Flashback: "ESDC is committed to assisting our private partners secure the financing they need." Translated to today, does that mean no enforcement of fines?
Given the very unresolved nature of Atlantic Yards/Pacific Park--um, the subject of my Jane's Walk on Friday--it's worth looking back at an October 2010 quote from a representative of Empire State Development Corporation (ESDC, now simply Empire State Development), the state authority that oversees/shepherds the project.
"To that end, ESDC is committed to assisting our private partners secure the financing they need to ensure the project’s completion," we were told.
In practice, that meant joining a dog-and-pony show in China, helping then-develper Forest City Ratner raise cheap financing from unwary immigrant investors, via the dubious EB-5 program, which was supposed to provide visas for those investing $500,000 into a purportedly job-creating project.

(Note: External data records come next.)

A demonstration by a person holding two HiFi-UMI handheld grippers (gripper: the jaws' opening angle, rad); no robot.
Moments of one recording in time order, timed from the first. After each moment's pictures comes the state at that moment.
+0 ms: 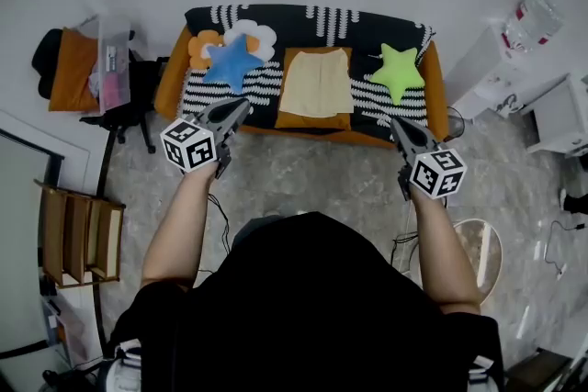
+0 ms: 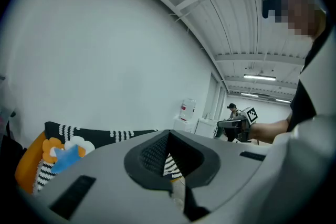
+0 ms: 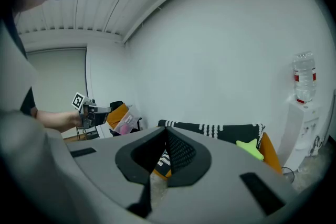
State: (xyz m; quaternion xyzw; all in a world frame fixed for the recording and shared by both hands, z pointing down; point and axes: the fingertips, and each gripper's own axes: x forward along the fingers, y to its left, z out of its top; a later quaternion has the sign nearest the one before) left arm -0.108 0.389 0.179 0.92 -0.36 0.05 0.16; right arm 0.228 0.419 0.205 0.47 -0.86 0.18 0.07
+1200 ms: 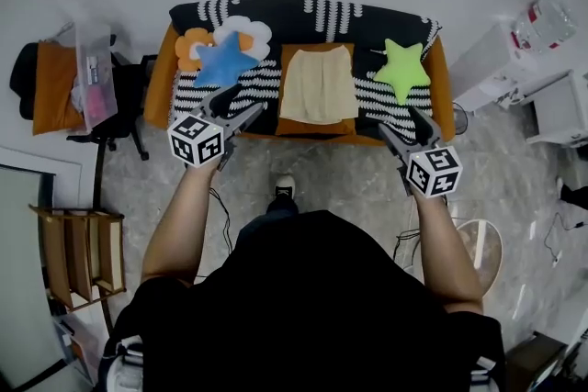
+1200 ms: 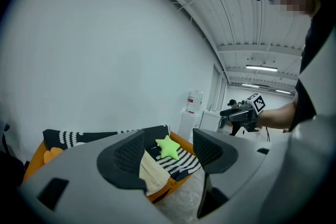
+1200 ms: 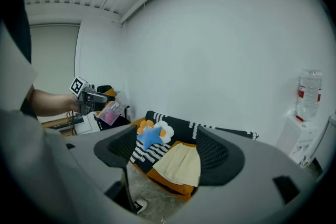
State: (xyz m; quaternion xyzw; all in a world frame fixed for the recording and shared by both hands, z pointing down) left arm -0.140 0.234 0.235 0.92 -0.35 0.10 0.15; right arm 0.183 0.287 0.245 0.50 -0.84 0.14 0.16
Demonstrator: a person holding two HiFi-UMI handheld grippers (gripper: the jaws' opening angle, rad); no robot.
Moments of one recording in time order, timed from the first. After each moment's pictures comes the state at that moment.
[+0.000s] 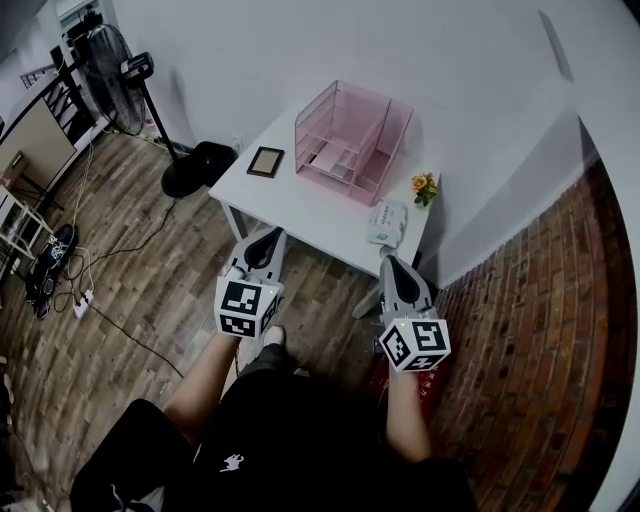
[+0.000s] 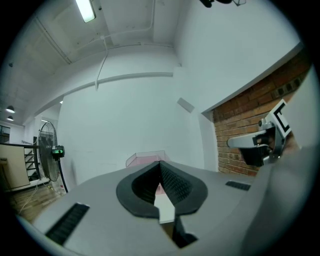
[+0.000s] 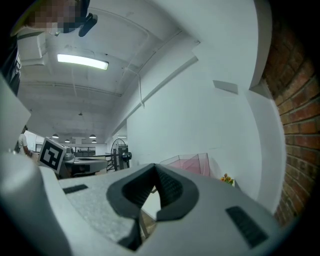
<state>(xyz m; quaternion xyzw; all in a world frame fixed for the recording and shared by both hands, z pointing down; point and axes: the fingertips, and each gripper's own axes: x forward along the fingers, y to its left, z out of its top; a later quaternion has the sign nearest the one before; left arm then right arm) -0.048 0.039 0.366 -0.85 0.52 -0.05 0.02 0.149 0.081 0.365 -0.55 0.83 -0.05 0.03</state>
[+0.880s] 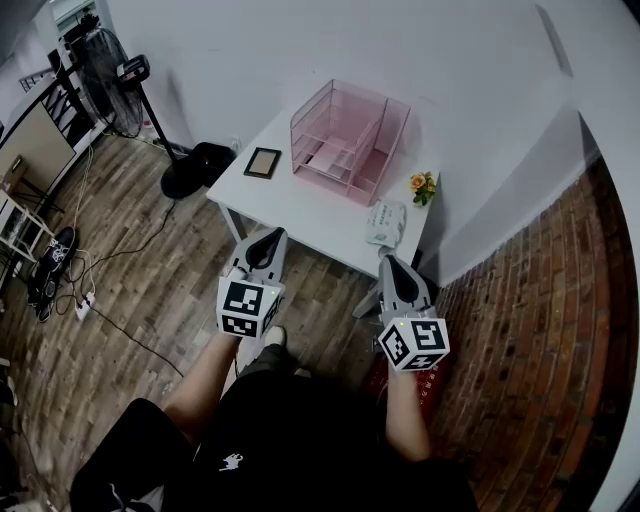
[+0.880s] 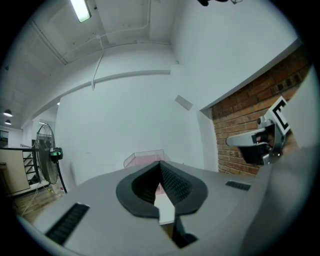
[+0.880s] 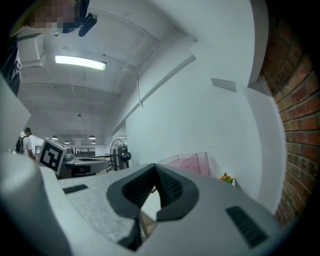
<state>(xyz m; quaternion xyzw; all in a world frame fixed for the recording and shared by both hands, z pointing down) -0.035 0.026 0.368 -0.85 0.52 -0.07 0.03 0.158 0.069 0.367 -0.55 0.83 -0.06 0.04</state>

So an ESDC executive mouthed misleading platitudes about Atlantic Yards and bestowed boilerplate certificates on Chinese immigration broker.
Similar challenge today?
Today, ESD has a not dissimilar challenge, because its private partners--now Greenland Forest City Partners, owned nearly in full by Greenland USA--have stalled the project, unwilling/unable to start the platform crucial to three (and then six) towers, including the missing affordable housing.

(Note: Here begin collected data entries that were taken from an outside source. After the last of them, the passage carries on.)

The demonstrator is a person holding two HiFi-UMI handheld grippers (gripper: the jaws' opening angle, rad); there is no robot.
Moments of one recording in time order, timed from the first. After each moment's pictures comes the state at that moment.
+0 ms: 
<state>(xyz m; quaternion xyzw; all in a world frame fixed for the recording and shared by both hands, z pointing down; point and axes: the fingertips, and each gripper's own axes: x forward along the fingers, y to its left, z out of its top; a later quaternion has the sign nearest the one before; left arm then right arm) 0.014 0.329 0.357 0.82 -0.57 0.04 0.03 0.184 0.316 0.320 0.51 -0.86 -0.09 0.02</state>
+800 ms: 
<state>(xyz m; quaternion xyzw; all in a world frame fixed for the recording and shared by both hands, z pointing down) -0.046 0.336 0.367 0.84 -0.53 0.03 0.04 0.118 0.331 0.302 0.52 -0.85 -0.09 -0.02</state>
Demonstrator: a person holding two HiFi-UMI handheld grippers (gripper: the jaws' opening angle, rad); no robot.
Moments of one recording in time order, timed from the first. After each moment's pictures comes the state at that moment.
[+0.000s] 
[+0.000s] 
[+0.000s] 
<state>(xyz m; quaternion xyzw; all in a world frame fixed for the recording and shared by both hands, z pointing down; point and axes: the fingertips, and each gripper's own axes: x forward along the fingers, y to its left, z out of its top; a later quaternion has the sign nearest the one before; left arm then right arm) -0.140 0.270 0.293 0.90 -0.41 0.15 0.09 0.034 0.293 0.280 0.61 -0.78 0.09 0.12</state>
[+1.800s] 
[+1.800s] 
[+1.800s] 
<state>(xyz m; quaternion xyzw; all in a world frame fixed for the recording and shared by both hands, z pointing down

The developer faces, at least on paper, a looming $2,000/month penalty for each unit of affordable housing--876, or 877, as of now, of the 2,250 required--that's not delivered by May 2025.
The evidence, however, is that ESD has little intention of enforcing that penalty.
At last month's long-awaited meeting of the (purportedly) advisory Atlantic Yards Community Development Corporation (AY CDC), Director Gib Veconi noted that ESD representatives had previously claimed that the remedies were non-negotiable, so he asked if that was “still the agency’s perspective?”
“The project documents haven’t changed, so the requirements on the project are still the same,” responded ESD's Tobi Jaiyesimi carefully. “We recognize where we are with the developer’s ongoing discussion with the MTA as it relates to the platform… but at this time there have been no changes to the project documents, so those obligations are still standing.”
In other words, evidence suggests that ESD remains committed to assisting its private partners, if not always to secure the financing they need but at least to avoid the fines that would detract from their ability to proceed.
Except those fines are directed to the New York City Housing Trust Fund, so they might do some good.
The ESD is controlled by the governor. But it is subject to oversight, should legislators bother.